Work item: Filter the entries down to the lines holding "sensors", then copy those lines.

══ Excerpted records

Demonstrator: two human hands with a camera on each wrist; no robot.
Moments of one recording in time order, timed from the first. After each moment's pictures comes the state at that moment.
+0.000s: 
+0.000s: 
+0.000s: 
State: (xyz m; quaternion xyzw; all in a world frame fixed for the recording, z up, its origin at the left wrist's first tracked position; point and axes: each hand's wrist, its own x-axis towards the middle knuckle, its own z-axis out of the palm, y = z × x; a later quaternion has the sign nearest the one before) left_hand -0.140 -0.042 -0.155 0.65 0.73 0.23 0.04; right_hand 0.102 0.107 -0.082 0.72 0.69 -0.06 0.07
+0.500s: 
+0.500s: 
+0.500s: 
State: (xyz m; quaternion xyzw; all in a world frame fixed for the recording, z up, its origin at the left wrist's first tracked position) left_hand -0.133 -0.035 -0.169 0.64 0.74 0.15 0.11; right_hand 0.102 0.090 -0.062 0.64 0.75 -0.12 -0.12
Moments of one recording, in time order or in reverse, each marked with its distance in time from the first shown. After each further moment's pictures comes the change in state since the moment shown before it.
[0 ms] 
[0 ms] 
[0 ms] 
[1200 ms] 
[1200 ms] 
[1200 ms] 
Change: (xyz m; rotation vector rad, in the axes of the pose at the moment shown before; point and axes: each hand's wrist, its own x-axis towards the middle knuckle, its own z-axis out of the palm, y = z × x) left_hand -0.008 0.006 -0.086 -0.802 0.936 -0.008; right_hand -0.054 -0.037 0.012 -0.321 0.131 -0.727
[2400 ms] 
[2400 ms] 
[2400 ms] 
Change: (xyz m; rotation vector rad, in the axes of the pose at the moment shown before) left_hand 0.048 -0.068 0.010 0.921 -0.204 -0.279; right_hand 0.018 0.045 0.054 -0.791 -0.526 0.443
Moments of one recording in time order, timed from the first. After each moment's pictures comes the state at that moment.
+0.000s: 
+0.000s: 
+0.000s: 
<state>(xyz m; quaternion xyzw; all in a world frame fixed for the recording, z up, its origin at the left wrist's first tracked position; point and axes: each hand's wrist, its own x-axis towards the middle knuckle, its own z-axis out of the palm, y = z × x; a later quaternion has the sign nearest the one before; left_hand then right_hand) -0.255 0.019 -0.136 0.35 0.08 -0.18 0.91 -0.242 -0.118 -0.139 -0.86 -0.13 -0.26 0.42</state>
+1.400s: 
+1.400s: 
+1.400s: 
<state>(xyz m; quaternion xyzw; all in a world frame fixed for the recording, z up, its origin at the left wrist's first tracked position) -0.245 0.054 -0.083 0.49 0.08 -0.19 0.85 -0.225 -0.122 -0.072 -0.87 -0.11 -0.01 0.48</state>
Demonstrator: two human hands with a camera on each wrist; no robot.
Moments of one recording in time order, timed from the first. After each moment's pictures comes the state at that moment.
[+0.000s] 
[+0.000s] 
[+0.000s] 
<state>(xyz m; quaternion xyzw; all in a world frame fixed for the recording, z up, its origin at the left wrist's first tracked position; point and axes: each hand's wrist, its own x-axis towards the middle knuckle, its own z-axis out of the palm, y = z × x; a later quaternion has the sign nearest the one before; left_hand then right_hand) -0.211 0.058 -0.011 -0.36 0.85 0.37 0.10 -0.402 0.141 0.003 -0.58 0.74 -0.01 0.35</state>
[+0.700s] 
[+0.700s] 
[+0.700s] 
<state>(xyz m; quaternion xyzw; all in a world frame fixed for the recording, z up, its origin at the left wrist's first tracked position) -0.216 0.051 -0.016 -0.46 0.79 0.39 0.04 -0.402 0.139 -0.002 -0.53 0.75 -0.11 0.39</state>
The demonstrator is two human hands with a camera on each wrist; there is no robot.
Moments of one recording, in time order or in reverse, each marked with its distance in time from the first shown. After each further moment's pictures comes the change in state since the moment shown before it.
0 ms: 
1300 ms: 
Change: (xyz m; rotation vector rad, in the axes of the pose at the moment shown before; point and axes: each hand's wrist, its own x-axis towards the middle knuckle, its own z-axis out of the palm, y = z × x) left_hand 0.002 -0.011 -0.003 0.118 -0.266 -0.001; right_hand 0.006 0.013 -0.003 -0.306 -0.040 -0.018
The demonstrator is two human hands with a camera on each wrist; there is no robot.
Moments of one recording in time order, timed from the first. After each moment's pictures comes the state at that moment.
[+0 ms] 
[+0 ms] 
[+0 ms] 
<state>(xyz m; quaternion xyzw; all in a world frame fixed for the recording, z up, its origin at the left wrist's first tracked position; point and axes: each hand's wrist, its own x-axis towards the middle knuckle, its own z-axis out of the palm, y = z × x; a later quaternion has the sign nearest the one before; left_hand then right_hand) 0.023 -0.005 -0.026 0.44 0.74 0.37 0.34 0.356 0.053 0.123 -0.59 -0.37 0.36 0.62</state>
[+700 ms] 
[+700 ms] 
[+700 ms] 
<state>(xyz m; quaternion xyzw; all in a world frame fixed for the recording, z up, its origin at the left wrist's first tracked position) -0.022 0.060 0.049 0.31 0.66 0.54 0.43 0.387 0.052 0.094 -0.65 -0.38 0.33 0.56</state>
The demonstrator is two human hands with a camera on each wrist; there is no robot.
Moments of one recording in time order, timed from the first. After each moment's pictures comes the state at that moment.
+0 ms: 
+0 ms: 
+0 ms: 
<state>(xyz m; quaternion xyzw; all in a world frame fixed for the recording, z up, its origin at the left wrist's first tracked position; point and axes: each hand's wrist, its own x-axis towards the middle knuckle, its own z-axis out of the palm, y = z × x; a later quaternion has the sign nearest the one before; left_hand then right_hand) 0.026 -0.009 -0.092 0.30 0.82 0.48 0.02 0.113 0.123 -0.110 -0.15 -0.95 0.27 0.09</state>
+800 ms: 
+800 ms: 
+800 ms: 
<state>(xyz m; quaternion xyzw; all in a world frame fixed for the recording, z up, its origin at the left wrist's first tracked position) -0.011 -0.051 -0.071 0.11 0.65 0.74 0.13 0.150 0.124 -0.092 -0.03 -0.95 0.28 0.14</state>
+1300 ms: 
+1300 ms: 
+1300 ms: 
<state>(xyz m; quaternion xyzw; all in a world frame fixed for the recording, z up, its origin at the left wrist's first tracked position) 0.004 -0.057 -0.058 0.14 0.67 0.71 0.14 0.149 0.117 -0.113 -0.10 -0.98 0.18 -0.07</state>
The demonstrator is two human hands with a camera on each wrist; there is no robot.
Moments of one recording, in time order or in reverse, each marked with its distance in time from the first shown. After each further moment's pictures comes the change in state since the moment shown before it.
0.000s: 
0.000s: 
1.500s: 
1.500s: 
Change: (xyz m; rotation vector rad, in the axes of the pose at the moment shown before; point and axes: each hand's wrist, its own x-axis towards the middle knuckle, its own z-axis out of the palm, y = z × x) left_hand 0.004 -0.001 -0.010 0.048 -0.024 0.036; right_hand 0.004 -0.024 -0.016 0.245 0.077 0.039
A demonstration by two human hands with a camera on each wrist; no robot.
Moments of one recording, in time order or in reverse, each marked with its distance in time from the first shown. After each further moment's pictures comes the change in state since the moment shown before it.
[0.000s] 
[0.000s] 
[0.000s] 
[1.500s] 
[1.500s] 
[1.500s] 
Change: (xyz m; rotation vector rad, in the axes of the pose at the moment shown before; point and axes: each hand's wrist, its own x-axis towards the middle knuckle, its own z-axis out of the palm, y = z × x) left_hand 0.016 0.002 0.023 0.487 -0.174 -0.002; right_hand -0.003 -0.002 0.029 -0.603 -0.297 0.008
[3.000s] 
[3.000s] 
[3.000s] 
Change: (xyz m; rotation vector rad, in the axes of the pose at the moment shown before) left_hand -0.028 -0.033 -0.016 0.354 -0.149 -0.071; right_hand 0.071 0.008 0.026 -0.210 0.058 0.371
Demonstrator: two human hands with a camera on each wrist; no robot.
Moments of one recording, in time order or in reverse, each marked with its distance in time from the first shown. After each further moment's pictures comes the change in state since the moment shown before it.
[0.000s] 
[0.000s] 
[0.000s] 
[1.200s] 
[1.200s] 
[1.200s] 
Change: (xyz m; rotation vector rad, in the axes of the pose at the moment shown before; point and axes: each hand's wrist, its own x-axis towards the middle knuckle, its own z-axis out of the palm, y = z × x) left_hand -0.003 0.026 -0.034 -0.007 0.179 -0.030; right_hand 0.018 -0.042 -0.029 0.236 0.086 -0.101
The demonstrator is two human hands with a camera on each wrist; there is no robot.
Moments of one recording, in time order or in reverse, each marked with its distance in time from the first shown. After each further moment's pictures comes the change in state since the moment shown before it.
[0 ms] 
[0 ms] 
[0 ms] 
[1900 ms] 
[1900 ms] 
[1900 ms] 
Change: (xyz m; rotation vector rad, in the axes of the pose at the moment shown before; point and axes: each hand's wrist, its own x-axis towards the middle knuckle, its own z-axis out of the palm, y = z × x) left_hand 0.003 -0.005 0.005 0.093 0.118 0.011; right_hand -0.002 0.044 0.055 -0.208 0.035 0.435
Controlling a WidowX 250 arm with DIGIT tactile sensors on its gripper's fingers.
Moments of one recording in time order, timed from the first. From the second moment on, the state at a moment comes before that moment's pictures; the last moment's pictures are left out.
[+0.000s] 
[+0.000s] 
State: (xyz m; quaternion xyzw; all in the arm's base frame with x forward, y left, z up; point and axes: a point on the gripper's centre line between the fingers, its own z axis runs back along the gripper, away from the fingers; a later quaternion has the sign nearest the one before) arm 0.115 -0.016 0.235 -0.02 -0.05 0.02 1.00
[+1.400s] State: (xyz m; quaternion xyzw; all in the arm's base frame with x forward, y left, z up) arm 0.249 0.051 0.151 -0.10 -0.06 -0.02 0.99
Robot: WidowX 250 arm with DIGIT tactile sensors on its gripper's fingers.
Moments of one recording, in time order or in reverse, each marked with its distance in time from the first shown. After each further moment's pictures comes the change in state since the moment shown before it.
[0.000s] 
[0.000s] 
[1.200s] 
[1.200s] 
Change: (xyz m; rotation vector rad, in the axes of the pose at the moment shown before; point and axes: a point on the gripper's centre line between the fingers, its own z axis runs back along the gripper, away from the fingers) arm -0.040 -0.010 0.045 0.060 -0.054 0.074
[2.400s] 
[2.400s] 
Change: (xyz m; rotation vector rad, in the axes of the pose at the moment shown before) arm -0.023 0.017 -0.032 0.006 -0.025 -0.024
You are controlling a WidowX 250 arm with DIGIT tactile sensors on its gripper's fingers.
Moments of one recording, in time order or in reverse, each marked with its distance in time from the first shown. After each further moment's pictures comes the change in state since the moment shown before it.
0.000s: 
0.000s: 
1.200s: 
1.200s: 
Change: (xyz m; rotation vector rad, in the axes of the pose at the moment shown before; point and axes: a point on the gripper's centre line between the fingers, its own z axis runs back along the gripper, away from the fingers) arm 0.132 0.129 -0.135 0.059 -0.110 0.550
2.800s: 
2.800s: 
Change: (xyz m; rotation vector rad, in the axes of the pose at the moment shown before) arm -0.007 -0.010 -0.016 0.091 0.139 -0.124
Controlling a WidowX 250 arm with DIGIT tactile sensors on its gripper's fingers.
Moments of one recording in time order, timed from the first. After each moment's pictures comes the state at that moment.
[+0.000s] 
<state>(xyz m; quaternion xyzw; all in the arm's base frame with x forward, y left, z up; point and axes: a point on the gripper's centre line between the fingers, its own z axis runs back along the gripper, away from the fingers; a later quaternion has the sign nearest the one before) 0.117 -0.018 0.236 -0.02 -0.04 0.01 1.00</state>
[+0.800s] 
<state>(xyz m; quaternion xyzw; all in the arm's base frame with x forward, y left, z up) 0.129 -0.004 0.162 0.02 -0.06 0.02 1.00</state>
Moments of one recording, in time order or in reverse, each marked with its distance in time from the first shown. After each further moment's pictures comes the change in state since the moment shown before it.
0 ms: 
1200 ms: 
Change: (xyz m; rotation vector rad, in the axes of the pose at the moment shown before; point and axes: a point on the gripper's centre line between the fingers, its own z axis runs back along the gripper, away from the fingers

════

Solved exercise:
Controlling a WidowX 250 arm with DIGIT tactile sensors on its gripper's fingers.
Robot: WidowX 250 arm with DIGIT tactile sensors on its gripper's fingers.
You are controlling a WidowX 250 arm with DIGIT tactile sensors on its gripper's fingers.
Controlling a WidowX 250 arm with DIGIT tactile sensors on its gripper's fingers.

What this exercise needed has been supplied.